■ WHAT THE TASK REQUIRES
To complete this task, print all the data below exactly but leave out the images.

[Excerpts from a dataset]

################

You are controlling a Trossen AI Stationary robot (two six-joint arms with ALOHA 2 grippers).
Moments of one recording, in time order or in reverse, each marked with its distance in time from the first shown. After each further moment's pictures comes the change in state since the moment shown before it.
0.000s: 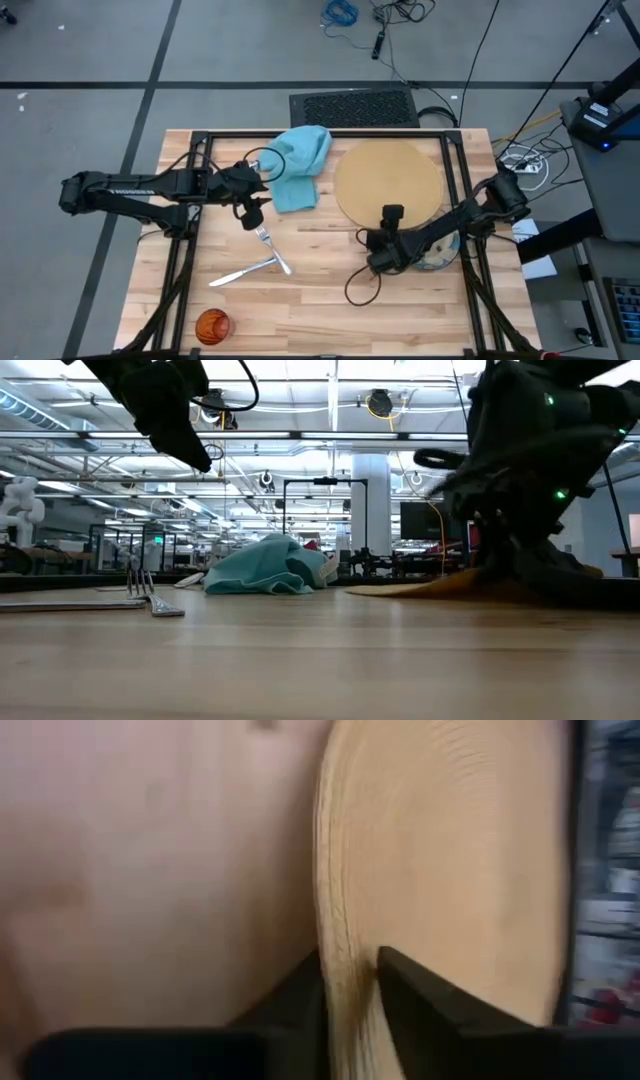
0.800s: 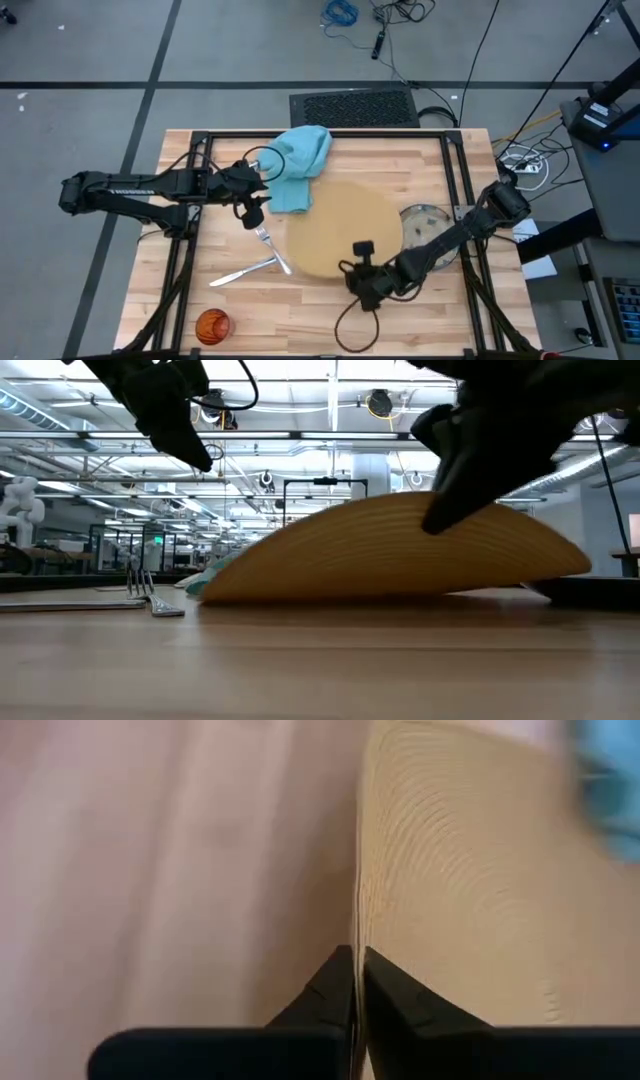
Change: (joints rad) left arm 0.000 0.000 0.000 0.002 -0.024 0.002; right arm 0.167 0.020 0.255 0.315 -0.357 -0.136
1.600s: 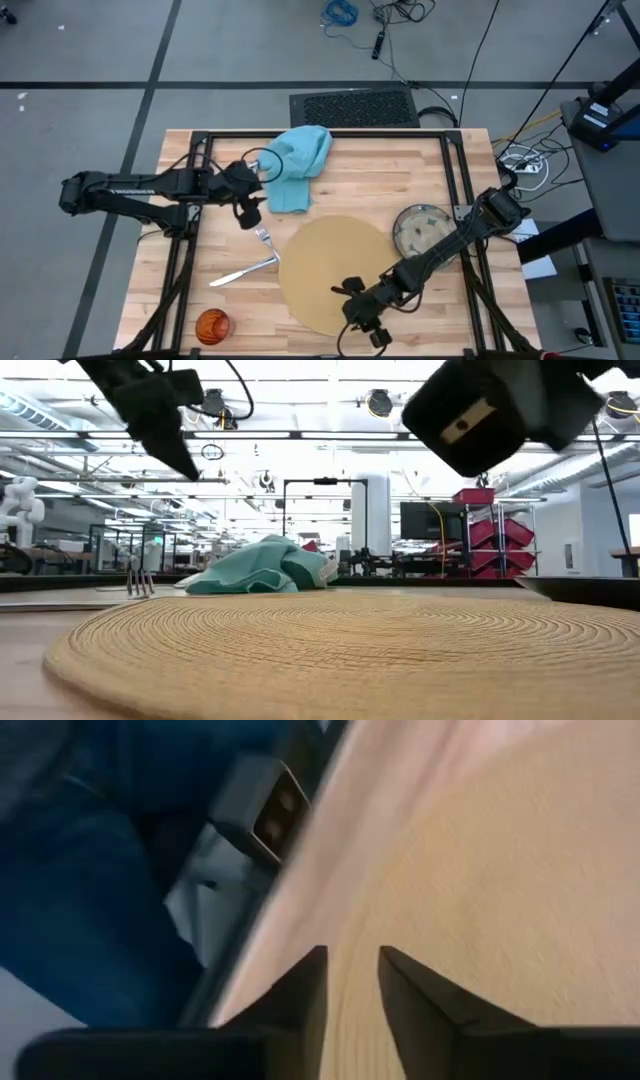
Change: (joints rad) left arm 0.009 0.008 0.001 -0.102 -0.014 -0.001; right arm 0.027 0.067 0.069 0.225 -0.524 0.052
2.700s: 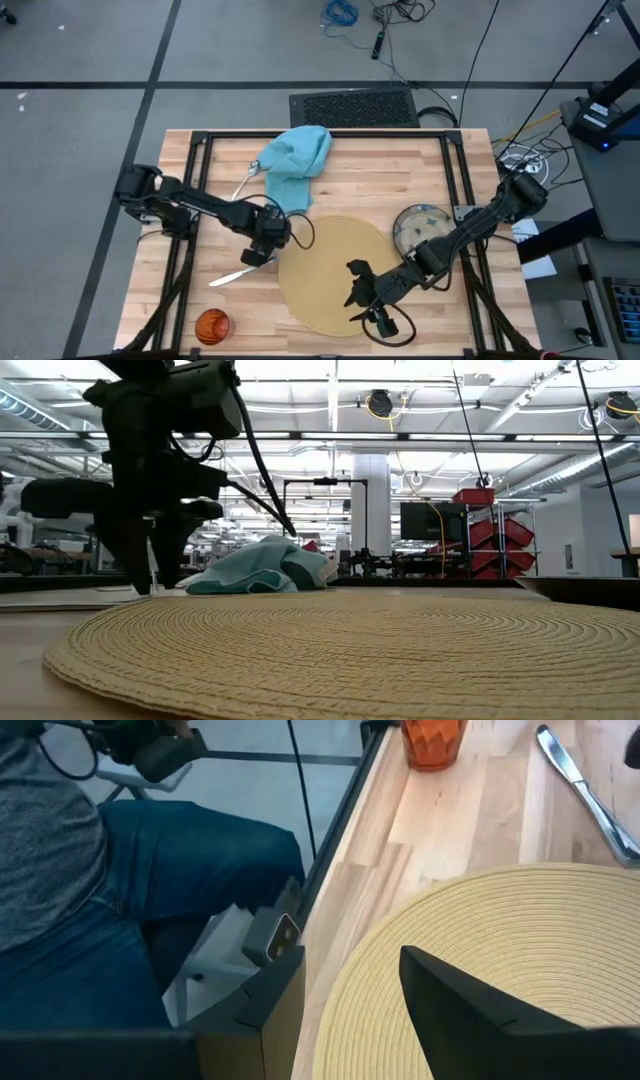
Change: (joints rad) left arm -0.248 0.603 0.064 0.026 0.172 0.386; right arm 0.001 -0.246 -0.001 -0.034 0.147 0.012
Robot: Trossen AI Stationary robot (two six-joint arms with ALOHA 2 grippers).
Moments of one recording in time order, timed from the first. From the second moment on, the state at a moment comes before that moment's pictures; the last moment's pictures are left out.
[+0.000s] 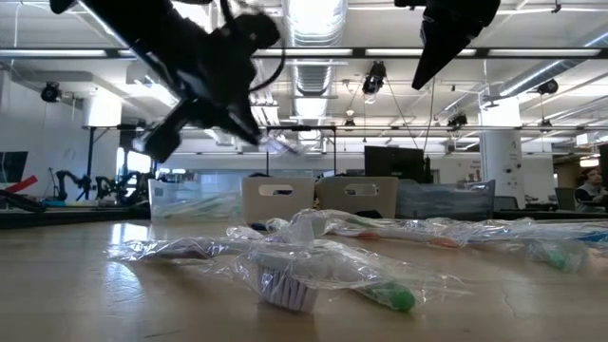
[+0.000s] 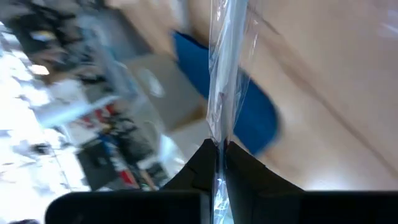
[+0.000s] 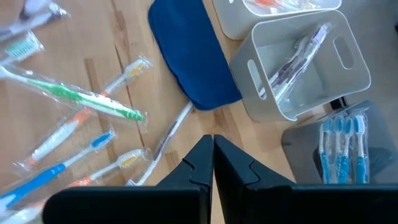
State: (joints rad) left arm -0.39 1.70 1.05 -0.44 -0.96 0.80; right arm 0.19 1.41 1.24 -0.99 0.47 0.34
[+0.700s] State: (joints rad) left arm -0.34 1.69 1.04 0.41 -1.09 1.66; right arm 0.19 1.41 1.24 -0.85 0.39 0.54
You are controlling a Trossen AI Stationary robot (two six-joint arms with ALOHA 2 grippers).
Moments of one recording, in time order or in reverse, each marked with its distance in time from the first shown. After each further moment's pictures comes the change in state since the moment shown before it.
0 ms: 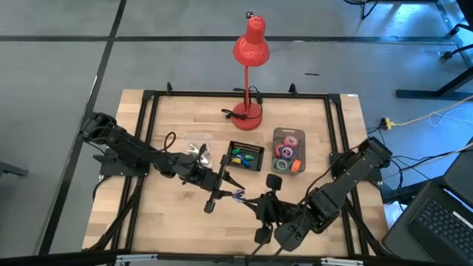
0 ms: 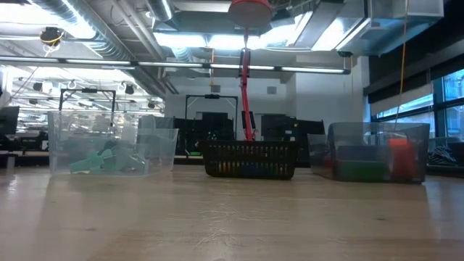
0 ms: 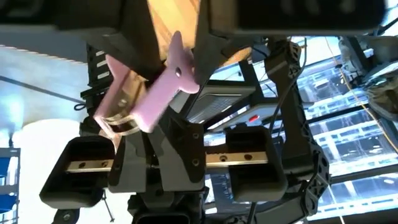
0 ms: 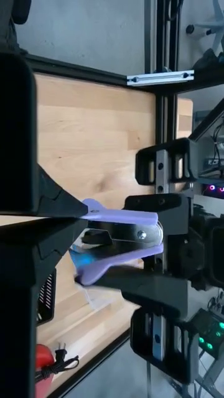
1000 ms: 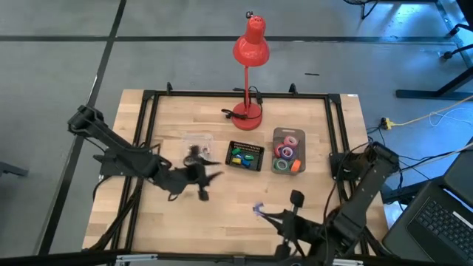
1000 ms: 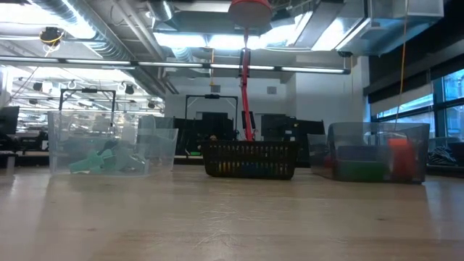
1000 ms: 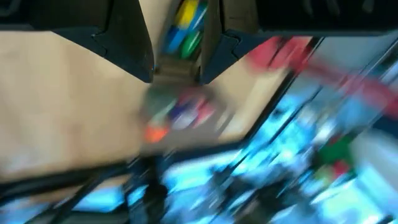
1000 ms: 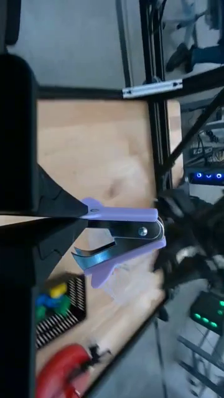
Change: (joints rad) left arm -0.175 -0.208 -0.001 -0.766 -0.827 -0.264; right arm 0.207 0.001 -0.031 -0.163 0.202 0.368
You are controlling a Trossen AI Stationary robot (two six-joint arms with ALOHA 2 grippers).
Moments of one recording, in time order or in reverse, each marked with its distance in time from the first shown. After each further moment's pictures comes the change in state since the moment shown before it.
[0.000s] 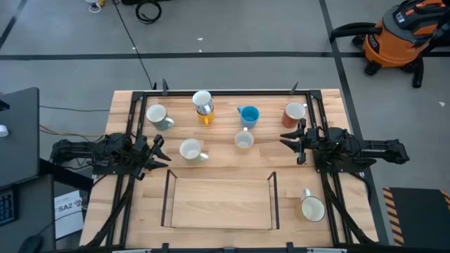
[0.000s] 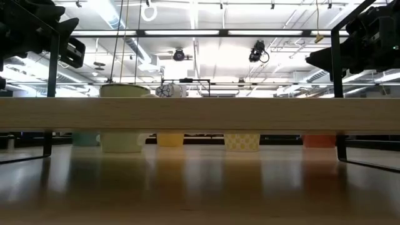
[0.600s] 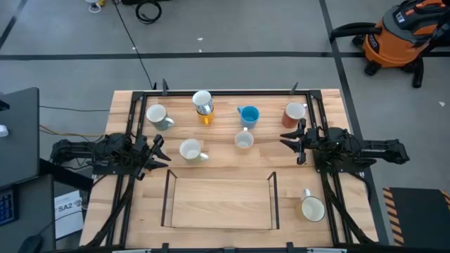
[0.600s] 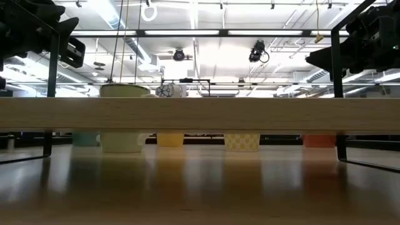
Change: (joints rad) left arm 0.000 0.000 0.000 0.006 0.000 -0.005; right arm 0.000 0.000 0.000 0.005 0.000 0.000
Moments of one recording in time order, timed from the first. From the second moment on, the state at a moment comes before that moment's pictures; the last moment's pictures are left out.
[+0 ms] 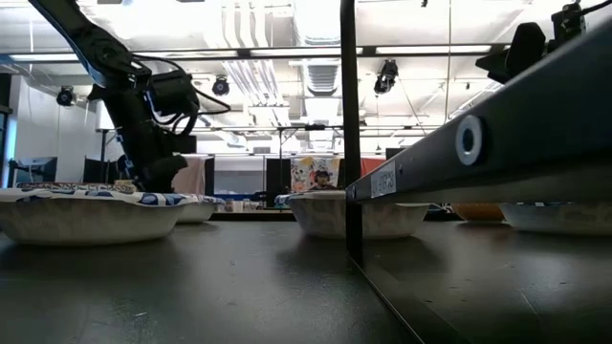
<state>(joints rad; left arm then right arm) 0.56 1.29 0.55 -0.36 -0.18 -0.14 -0.40 0.03 0.01 0.40 0.42 -0.11</state>
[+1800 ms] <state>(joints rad) 0.16 1.24 0.86 -0.08 -0.08 -0.02 -0.40 0.03 0.01 0.40 0.42 -0.03</state>
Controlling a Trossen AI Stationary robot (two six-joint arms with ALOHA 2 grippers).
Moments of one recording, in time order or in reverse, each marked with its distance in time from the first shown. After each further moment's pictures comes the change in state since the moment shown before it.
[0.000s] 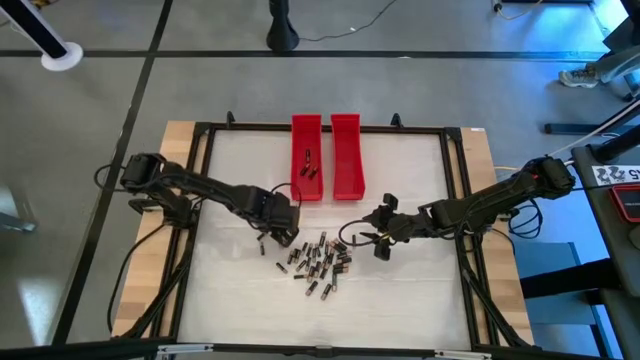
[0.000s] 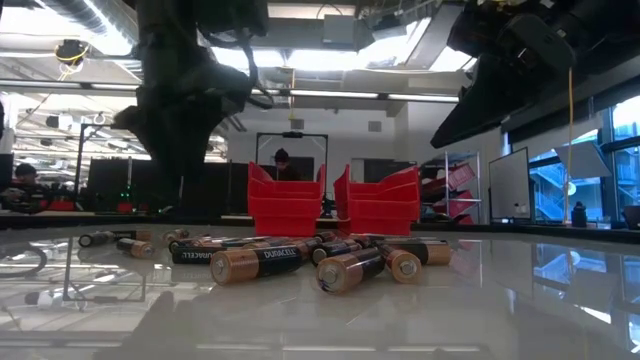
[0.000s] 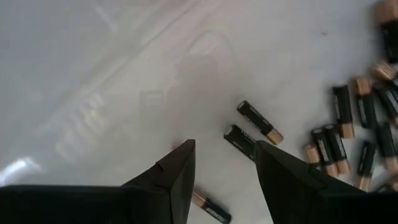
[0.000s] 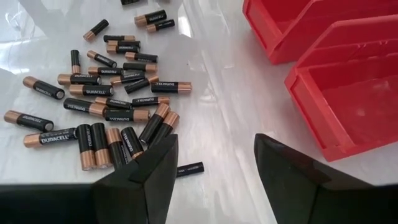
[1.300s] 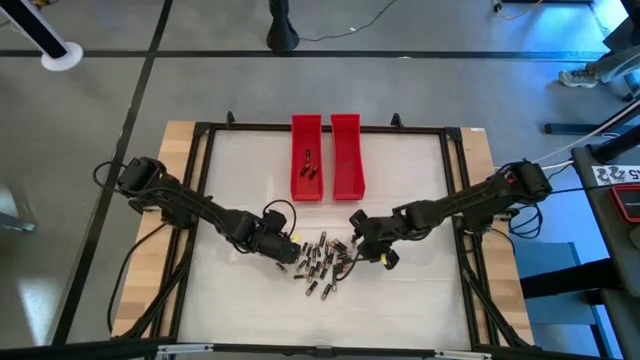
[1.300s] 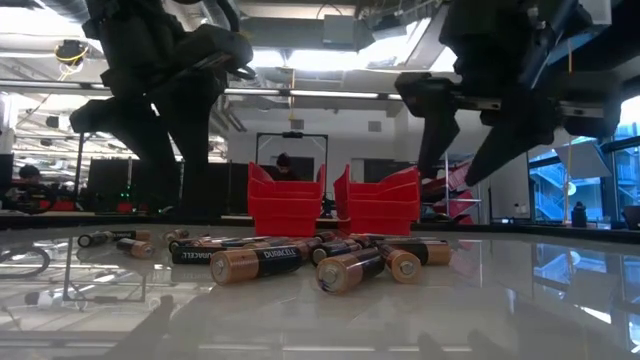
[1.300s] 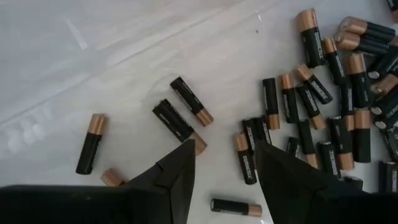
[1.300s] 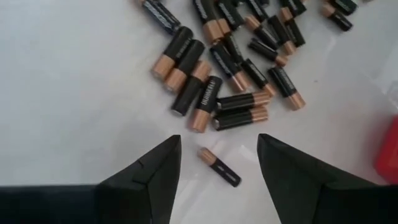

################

■ FINISHED TASK
You are controlling a Trossen AI Stationary robot (two six-joint arms with ALOHA 2 grippers).
Moments of one recording, in time order or in reverse, each marked with its distance in time from the first shown. After each further moment's pictures comes the change in state since the moment shown before it.
0.000s: 
0.800s: 
Change: (joints rad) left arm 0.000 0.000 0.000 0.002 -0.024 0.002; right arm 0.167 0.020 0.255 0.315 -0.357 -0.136
1.600s: 
Change: (joints rad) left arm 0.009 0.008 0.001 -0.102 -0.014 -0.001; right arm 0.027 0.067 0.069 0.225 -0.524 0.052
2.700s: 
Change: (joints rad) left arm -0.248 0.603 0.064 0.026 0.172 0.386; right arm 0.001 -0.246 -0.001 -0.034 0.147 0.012
Robot: Trossen AI Stationary robot (two six-joint arms with ALOHA 2 grippers).
Moments of one recording in time order, timed from the first. From the second moment on, the state at a moment comes before that moment's pictures; the last moment's pictures are left out.
[+0.000s] 
[+0.000s] 
[+0.000s] 
State: (joints rad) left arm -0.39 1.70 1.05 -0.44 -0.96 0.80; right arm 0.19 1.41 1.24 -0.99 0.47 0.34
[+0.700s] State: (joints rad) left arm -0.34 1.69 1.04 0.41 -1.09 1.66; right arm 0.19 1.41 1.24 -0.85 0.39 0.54
You are controlling a Trossen AI Stationary robot (two six-joint arms with ALOHA 2 grippers).
Moments of one recording, in time order or in reverse, each marked with its distance in time from the first shown. After each further moment's pictures comes the change in state since the moment shown before it.
0 ms: 
0 ms: 
0 ms: 
0 ms: 
1000 ms: 
1000 ms: 
1000 ms: 
1000 ms: 
Change: (joints rad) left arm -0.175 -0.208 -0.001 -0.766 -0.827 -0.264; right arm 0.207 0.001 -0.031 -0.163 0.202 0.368
You are controlling a Trossen AI Stationary robot (two six-joint arms with ALOHA 2 grippers).
Moments of one recording, in time order or in reverse, each marked with its distance in time from the first shown. After each further moment's pictures comes the change in state since the moment shown before it.
[0.000s] 
[0.000s] 
[0.600s] 
[0.600s] 
Change: (joints rad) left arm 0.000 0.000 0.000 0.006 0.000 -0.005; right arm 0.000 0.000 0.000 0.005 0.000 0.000
Moments of one recording in time order, timed from the first. From the second moment on, the state at a moment comes before that moment's pictures; the last moment's pictures are left out.
[+0 ms] 
<state>(joints rad; left arm then right arm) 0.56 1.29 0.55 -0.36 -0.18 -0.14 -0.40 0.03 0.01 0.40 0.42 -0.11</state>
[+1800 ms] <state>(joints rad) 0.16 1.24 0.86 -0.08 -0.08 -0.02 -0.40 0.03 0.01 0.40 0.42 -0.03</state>
Controlling a Trossen AI Stationary robot (two six-joint arms with ALOHA 2 grippers).
Moments of one recording, in time order or in reverse, each marked with its distance in time from the first shown. After each further moment's pictures comes the change in state since the moment shown before it.
[0.000s] 
[0.000s] 
[0.000s] 
[0.000s] 
[1.300s] 
[1.300s] 
[1.300s] 
[1.300s] 

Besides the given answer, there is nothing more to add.